▶ GOAL OF THE EXERCISE:
For this exercise, write out the whole listing below exactly, omitting its images.
___ DATA EXTRACT ___
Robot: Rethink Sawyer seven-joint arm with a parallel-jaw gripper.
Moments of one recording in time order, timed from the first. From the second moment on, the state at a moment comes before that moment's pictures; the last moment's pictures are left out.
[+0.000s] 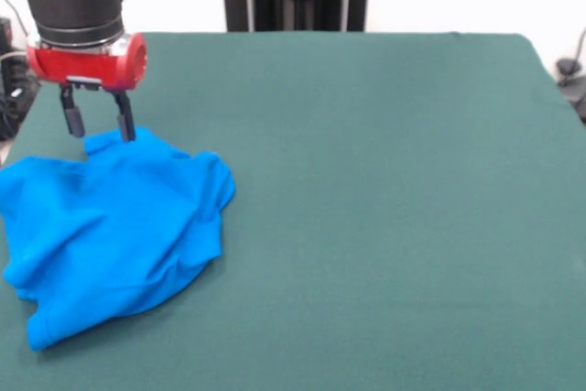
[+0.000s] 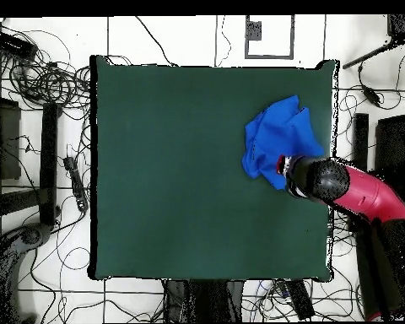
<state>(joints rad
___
▶ WRITTEN RESPONSE:
Robot: Rethink Sawyer seven-joint arm with a parallel-jaw gripper.
Moments of one recording in time order, timed from the first. From the second moment on, the state at a moment comes before that moment's pictures; the last moment's pictures are left out.
[+0.000s] 
[+0.000s] 
<state>(joints rad

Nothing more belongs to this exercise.